No one gasped, but there was a sudden, reverberating silence.
“I think it’s easy to judge someone you don’t know anything about,” I said. “Like before I saw your film, I thought you were nothing but a spoiled cokehead. Now I know it’s not your parents’ fault.”
“Maise,” Evan breathed behind me, low and alarmed.
I turned to Wesley, who sat on the dais at the back of the room, in shadow.
“And I thought you were a good person. But now I know you’re a f**king psycho.”
“Maise,” Evan said sharply, like a whip crack.
No one moved. It was dead still.
“Leave the class.”
It was as if I’d been struck. I turned to him, numb, furious, hurt. He met my eyes for a moment and then looked away.
I stood up and walked out.
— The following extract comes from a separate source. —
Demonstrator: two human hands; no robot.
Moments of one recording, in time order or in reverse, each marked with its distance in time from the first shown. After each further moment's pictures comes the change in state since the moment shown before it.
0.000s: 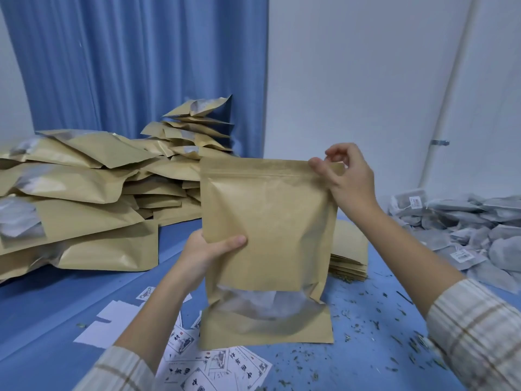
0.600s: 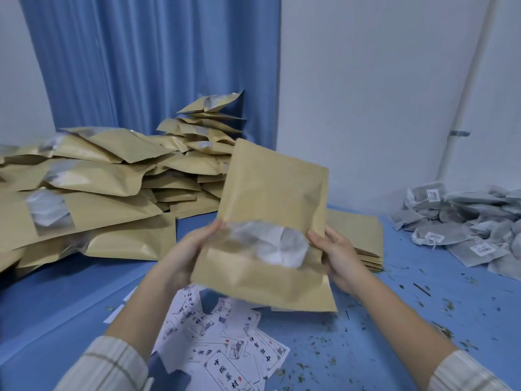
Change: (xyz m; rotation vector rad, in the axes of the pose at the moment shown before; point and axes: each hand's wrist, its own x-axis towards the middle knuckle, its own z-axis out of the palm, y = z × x) left_hand -0.016 -0.002 -0.045 -0.256 -0.087 -0.194; right_hand -0.107 0.061 0.034 0.560 -0.354 0.662
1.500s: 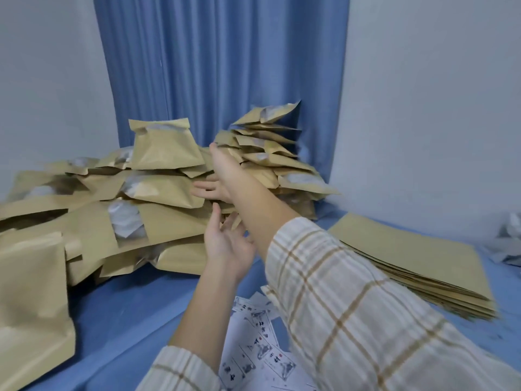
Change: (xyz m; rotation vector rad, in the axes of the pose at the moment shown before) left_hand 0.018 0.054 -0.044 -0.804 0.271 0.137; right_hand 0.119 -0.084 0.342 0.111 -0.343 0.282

I didn’t slam the door, but I stalked straight across the hall and kicked open the boys’ bathroom, and when a guy at a urinal looked at me in shock, I growled, “Get out.”
I paced. I stood with my palms on either side of a sink, feeling like I could rip it out of the wall. I turned on the cold water and splashed it on my face. Tried to drink some but ended up spitting it at the mirror. Then I paced some more.
I didn’t have long to wait. The bell rang, and I stepped out and watched the kids leaving, flocking into small groups, whispering frantically.
When I saw Wesley I walked up to him, grabbed his shirt in my fist, and twisted as hard as I could.
“What the hell?” he said.
“You want to do this here, or you want to do it in private?” I barely recognized my voice. It was flat and gritty, sulfurous. The drag of a match head before it burst into flame. Other kids were staring.
Wesley eyed me anxiously for a second. Then he followed me to the boys’ bathroom. When he walked in I kicked the garbage can in front of the door and spun around fast, swinging. He caught my arm. He was bigger and stronger than me and I hated him for that.
“Let me hit you,” I said.
“You’re crazy.”
“You’re a f**king traitor. You stupid a**hole. How could you do this to me?”
He stared at me wide-eyed, as if surprised. “You’re blowing it way out of proportion.”